**What is required:** Transcribe each line below without altering anything.

——————————

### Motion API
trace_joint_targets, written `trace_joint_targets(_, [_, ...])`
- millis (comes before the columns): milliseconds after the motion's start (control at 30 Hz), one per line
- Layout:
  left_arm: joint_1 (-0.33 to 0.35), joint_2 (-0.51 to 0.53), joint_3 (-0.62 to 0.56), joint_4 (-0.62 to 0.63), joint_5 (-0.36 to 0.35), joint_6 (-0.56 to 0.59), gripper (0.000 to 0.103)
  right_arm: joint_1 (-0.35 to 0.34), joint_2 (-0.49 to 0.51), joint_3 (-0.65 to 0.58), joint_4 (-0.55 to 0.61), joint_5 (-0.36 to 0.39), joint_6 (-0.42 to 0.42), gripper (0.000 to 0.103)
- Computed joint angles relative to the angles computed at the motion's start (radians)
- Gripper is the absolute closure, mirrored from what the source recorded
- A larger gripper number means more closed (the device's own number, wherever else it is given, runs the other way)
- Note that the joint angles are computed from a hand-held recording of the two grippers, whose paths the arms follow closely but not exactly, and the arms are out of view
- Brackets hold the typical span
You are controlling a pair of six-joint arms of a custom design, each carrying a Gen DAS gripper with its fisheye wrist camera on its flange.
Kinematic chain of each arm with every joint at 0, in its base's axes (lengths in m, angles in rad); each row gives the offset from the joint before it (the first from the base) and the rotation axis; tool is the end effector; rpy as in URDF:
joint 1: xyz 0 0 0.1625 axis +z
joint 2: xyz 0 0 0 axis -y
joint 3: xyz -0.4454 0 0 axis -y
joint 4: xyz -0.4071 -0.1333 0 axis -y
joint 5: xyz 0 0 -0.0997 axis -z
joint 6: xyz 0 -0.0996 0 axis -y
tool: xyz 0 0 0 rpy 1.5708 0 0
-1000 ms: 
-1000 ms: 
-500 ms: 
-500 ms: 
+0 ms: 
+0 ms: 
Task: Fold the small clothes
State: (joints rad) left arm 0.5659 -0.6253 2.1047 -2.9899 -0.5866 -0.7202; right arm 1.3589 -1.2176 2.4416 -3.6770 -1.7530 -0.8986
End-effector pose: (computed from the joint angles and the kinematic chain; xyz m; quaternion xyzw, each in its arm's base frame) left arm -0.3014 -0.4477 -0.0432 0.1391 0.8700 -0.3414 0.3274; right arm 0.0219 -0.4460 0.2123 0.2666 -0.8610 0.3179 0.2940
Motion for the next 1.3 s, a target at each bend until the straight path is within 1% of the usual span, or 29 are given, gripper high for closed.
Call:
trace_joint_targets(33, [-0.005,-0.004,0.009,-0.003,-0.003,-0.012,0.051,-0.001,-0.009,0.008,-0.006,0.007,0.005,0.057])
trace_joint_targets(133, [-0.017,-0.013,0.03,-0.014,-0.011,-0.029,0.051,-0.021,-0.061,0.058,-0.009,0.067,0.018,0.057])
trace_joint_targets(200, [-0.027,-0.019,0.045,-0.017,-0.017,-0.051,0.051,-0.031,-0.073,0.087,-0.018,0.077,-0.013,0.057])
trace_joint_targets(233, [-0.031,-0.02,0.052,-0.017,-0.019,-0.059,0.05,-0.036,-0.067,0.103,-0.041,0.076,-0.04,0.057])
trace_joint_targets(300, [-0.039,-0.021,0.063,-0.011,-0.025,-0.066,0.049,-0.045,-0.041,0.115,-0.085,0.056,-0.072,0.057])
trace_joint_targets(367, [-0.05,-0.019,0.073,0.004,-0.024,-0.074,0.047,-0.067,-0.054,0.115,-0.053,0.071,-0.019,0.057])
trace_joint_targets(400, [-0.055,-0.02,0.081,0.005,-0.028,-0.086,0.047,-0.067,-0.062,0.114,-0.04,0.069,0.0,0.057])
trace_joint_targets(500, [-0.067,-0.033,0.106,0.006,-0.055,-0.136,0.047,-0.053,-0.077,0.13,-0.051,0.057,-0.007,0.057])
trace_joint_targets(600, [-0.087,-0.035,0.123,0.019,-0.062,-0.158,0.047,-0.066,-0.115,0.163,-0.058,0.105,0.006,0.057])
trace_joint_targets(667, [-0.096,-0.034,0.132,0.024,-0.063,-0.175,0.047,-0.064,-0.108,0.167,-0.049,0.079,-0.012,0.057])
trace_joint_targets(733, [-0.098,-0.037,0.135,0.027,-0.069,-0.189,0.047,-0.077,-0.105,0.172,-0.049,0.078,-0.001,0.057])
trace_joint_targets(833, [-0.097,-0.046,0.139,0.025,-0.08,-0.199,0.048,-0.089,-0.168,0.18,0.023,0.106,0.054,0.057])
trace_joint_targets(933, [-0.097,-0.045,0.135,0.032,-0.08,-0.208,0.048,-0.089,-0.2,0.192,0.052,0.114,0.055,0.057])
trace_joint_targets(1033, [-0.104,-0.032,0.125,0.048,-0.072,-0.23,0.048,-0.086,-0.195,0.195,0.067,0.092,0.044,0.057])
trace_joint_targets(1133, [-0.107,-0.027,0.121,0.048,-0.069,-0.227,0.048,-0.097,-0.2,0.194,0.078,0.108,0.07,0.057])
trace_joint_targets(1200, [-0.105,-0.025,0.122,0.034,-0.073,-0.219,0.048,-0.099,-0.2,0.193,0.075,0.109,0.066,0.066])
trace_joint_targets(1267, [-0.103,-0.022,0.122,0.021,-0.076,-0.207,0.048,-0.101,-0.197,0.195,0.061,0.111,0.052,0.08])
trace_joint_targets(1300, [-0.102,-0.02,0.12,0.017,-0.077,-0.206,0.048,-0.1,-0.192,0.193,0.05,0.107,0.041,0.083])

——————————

**Answer box:**
### Motion API
trace_joint_targets, written `trace_joint_targets(_, [_, ...])`
- millis (comes before the columns): milliseconds after the motion's start (control at 30 Hz), one per line
- Layout:
  left_arm: joint_1 (-0.33 to 0.35), joint_2 (-0.51 to 0.53), joint_3 (-0.62 to 0.56), joint_4 (-0.62 to 0.63), joint_5 (-0.36 to 0.35), joint_6 (-0.56 to 0.59), gripper (0.000 to 0.103)
  right_arm: joint_1 (-0.35 to 0.34), joint_2 (-0.49 to 0.51), joint_3 (-0.65 to 0.58), joint_4 (-0.55 to 0.61), joint_5 (-0.36 to 0.39), joint_6 (-0.42 to 0.42), gripper (0.000 to 0.103)
- Computed joint angles relative to the angles computed at the motion's start (radians)
- Gripper is the absolute closure, mirrored from what the source recorded
- A larger gripper number means more closed (the device's own number, wherever else it is given, runs the other way)
- Note that the joint angles are computed from a hand-held recording of the two grippers, whose paths the arms follow closely but not exactly, and the arms are out of view
- Brackets hold the typical span
You are controlling a pair of six-joint arms of a custom design, each carrying a Gen DAS gripper with its fisheye wrist camera on its flange.
Kinematic chain of each arm with every joint at 0, in its base's axes (lengths in m, angles in rad); each row gives the offset from the joint before it (the first from the base) and the rotation axis; tool is the end effector; rpy as in URDF:
joint 1: xyz 0 0 0.1625 axis +z
joint 2: xyz 0 0 0 axis -y
joint 3: xyz -0.4454 0 0 axis -y
joint 4: xyz -0.4071 -0.1333 0 axis -y
joint 5: xyz 0 0 -0.0997 axis -z
joint 6: xyz 0 -0.0996 0 axis -y
tool: xyz 0 0 0 rpy 1.5708 0 0
-1000 ms: 
-1000 ms: 
-500 ms: 
-500 ms: 
+0 ms: 
+0 ms: 
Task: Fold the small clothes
State: (joints rad) left arm 0.5659 -0.6253 2.1047 -2.9899 -0.5866 -0.7202; right arm 1.3589 -1.2176 2.4416 -3.6770 -1.7530 -0.8986
End-effector pose: (computed from the joint angles and the kinematic chain; xyz m; quaternion xyzw, each in its arm's base frame) left arm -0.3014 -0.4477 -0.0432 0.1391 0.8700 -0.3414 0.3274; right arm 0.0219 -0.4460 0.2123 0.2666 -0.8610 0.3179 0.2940
Motion for the next 1.3 s, a target at each bend until the straight path is within 1% of the usual span, or 29 are given, gripper high for closed.
Call:
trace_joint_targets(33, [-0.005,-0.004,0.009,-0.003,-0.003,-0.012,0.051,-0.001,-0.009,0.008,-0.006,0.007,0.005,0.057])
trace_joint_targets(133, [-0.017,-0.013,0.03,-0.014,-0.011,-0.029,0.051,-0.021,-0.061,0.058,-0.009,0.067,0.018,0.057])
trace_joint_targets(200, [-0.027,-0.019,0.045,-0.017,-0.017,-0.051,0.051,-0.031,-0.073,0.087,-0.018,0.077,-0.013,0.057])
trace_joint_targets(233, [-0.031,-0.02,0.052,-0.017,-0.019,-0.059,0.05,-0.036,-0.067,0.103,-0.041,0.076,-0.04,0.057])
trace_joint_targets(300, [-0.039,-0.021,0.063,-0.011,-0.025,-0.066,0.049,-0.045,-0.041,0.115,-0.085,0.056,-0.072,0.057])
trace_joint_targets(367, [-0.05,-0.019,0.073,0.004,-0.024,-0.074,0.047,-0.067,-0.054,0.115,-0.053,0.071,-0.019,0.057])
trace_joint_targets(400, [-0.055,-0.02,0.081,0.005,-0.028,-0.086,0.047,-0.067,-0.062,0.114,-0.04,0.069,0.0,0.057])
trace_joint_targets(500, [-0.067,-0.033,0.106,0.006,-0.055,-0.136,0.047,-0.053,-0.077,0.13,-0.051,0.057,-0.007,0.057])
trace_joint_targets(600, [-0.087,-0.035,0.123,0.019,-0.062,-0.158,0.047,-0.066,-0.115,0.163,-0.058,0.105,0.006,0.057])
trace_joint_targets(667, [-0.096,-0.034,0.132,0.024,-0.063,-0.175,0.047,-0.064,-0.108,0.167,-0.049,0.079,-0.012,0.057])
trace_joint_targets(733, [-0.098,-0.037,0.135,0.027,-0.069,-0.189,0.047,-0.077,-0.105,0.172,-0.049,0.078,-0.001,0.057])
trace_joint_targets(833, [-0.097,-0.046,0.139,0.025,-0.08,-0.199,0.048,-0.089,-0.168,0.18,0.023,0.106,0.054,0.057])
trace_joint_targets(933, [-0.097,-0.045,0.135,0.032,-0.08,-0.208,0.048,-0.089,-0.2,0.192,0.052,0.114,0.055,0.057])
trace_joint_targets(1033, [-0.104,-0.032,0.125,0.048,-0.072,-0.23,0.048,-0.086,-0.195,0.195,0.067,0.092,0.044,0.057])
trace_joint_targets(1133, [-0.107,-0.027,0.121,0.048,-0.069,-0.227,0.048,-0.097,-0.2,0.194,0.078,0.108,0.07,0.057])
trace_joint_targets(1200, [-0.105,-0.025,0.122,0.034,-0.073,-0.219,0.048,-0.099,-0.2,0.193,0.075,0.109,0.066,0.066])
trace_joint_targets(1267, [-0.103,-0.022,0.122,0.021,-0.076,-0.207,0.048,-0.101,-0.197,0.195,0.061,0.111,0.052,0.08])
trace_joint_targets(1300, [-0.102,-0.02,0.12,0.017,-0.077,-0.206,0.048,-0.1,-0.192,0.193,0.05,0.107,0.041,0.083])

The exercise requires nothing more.